I sent some thoughts on this to my colleague Trent Dougherty and he told me that he suspected these issues depended on questions of normal background much as in ascriptions of causation.

This made me think. Another kind of a case where normal background comes in and there are ascriptions of causation is where we are interested in the question whether one person killed another. Not every case of counterfactual and explanatory dependence of a death on someone's actions counts as killing. If I work at a car parts store and sell you a car battery that, surprisingly, you use in an ill-advised fatal amateur chemistry accident, I didn't kill you. This is true even if the counterfactual is true that had I refused to sell, you would have changed your mind about the experiment (or there were no other lead acid batteries available in the vicinity).

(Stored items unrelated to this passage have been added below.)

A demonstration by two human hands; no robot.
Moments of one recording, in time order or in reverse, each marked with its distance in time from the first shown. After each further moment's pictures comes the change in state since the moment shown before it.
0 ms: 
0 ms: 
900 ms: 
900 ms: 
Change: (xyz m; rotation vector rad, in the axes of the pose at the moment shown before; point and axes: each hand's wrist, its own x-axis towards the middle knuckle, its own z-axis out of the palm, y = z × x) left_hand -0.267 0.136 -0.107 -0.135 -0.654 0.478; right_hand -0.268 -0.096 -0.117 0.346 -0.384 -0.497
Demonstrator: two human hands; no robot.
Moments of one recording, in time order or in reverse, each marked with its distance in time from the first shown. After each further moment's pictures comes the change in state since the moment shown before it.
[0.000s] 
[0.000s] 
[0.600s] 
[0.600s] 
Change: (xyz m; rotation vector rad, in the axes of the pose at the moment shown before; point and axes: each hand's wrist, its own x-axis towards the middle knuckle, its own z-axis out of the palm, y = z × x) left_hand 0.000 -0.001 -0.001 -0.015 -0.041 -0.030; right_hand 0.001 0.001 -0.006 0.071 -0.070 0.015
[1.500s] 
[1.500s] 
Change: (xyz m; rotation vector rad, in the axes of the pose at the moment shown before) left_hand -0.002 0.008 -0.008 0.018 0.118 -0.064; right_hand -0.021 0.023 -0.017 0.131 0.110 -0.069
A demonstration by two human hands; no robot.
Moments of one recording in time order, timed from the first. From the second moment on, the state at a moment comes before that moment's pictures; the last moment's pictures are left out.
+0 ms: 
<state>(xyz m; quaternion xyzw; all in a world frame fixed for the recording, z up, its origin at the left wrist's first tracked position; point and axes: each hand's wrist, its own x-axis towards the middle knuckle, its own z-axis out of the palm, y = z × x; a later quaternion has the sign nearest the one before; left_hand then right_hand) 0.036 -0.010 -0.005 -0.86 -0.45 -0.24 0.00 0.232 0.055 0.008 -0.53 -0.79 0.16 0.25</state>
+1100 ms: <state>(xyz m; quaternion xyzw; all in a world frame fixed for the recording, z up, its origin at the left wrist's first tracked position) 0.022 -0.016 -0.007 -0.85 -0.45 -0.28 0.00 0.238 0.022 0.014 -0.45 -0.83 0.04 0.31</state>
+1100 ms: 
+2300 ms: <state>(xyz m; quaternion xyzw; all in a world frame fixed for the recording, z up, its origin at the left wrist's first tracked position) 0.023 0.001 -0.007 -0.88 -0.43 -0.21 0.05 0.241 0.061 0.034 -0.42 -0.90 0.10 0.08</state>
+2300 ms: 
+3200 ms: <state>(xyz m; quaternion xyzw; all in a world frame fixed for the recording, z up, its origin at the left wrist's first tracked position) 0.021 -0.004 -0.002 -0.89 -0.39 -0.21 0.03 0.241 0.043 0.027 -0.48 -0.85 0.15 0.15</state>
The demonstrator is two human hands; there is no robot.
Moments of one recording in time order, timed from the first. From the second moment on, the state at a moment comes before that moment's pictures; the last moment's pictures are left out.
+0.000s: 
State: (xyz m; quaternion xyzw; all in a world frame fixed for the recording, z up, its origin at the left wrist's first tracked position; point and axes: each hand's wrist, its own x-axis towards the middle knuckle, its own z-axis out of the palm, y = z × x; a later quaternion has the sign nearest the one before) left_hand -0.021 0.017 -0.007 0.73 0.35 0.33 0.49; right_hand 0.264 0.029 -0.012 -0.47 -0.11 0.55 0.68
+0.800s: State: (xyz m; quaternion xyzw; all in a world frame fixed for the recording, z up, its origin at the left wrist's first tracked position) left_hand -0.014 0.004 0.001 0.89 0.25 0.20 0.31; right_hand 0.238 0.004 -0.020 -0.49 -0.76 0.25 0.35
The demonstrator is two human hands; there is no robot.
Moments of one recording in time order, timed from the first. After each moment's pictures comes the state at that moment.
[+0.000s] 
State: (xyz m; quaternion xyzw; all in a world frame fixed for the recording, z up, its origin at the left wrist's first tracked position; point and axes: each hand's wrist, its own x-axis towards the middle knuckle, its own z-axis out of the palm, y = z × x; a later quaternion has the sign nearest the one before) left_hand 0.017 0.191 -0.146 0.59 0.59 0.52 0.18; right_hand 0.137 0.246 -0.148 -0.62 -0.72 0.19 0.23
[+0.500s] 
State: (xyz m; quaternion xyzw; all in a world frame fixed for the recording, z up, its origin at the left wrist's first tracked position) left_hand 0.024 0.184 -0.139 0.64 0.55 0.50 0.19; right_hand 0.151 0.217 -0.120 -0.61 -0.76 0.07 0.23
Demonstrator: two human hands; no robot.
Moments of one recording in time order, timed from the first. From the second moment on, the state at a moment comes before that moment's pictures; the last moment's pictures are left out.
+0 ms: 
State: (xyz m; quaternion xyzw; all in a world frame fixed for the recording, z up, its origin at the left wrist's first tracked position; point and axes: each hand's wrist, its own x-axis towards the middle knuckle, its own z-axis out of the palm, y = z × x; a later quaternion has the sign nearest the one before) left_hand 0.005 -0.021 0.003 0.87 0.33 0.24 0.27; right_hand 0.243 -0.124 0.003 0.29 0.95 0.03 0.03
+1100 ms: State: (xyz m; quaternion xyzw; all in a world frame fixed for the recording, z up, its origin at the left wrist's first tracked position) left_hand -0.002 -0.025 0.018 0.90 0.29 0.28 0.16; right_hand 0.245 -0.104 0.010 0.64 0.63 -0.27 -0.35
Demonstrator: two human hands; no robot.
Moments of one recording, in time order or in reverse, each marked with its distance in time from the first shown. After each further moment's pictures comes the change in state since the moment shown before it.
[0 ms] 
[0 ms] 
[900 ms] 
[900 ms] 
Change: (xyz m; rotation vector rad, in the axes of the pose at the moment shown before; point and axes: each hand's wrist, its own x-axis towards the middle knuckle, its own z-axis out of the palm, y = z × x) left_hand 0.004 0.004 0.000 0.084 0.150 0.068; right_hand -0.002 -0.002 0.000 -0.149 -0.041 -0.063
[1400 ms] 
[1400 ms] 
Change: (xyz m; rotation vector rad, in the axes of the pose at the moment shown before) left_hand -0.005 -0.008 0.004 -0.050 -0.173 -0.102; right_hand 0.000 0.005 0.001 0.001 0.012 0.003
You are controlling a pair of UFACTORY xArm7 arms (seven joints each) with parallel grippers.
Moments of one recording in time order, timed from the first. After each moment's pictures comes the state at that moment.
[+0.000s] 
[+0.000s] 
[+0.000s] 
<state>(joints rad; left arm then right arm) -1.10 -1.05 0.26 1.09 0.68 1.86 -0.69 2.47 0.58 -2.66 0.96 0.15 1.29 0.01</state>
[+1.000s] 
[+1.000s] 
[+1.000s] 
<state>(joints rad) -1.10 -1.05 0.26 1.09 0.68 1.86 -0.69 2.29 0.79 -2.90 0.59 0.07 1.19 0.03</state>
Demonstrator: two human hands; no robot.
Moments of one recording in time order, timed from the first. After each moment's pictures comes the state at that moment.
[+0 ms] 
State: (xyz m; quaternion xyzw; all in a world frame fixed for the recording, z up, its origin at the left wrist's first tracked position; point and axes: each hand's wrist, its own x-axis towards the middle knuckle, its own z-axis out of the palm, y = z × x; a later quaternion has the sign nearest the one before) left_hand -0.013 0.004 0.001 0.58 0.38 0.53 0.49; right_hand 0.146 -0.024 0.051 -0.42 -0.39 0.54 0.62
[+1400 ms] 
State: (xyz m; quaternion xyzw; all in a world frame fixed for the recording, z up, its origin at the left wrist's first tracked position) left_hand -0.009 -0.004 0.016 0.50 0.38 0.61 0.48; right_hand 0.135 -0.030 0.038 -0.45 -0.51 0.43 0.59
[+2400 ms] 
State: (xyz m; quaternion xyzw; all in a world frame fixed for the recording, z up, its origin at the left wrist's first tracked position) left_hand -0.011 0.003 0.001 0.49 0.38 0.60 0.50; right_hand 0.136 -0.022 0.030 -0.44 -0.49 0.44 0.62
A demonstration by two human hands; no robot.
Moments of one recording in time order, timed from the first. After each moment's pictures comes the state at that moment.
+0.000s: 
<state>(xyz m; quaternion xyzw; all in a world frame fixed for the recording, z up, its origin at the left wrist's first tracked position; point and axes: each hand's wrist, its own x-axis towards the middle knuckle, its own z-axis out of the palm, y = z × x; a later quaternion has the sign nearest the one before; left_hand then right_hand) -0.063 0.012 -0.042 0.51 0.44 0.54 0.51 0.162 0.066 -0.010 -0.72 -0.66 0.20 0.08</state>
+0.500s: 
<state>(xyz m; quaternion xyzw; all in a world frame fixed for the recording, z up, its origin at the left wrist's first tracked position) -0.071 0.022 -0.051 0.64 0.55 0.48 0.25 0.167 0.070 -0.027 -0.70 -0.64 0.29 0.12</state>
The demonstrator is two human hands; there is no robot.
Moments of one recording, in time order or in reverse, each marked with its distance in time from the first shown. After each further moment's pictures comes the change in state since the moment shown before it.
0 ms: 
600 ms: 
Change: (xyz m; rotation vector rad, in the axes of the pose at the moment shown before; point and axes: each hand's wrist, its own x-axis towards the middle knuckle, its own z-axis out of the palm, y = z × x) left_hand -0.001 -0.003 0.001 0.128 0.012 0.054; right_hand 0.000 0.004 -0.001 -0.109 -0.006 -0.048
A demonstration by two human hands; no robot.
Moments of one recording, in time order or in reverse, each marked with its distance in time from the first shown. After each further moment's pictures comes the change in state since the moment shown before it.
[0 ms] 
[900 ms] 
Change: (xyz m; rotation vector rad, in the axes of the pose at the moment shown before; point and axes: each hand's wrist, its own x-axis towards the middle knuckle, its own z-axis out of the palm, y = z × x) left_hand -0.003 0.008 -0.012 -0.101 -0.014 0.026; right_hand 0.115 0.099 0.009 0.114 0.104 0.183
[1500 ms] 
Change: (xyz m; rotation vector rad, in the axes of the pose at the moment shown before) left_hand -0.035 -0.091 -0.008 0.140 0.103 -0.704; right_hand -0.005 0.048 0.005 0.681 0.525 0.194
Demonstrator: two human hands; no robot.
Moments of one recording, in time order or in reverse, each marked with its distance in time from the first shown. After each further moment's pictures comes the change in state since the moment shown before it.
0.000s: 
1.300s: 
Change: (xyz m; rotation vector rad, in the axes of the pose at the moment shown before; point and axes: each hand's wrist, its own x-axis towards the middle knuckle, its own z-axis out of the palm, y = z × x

Thinking about these cases makes me wonder if there isn't a general rule (almost surely with exceptions) that connects saving a life with killing. If the trapeze artist failed to catch (even accidentally), she would have killed her fellow performer. On the other hand, if the lifeguard failed to save (even culpably--maybe he was texting), he wouldn't have killed the swimmer: the relevant cause of the swimmer's death would be the swimmer's weakness, etc. So perhaps, generally speaking, an action is a case of saving a life if and only if omission of that action wouldn't be a case of killing (though it might well be culpable).

Given this correlation, we would expect that we would be more confident that an action is a saving of a life when we are more confident that omission wouldn't be killing, and vice versa. I suspect this is generally the case. The most glaring cases of saving a life are cases of supererogation. The person who leaps before a train to push a child out of the way at the cost of her own life is certainly saving a life, and we are confident that a failure to leap wouldn't be a killing. (But it would be hard to live with the knowledge that one could have leapt but didn't have the courage.) So here we have clarity in both judgments.

But as I said the above correlation is just a general rule. In the car battery case, my selling you the battery isn't a killing. But suppose I have no idea what you want to use the battery for but don't like your eye color. Then my refusal to sell isn't a case of saving a life. 

Maybe we can improve on the general rule as follows. To kill or save a life one must have a certain amount of knowledge (or true belief?) that the action is one that can have relevantly life-curtailing or preserving effects. Given this knowledge, we have the general rule: you save iff omission wouldn't be a killing.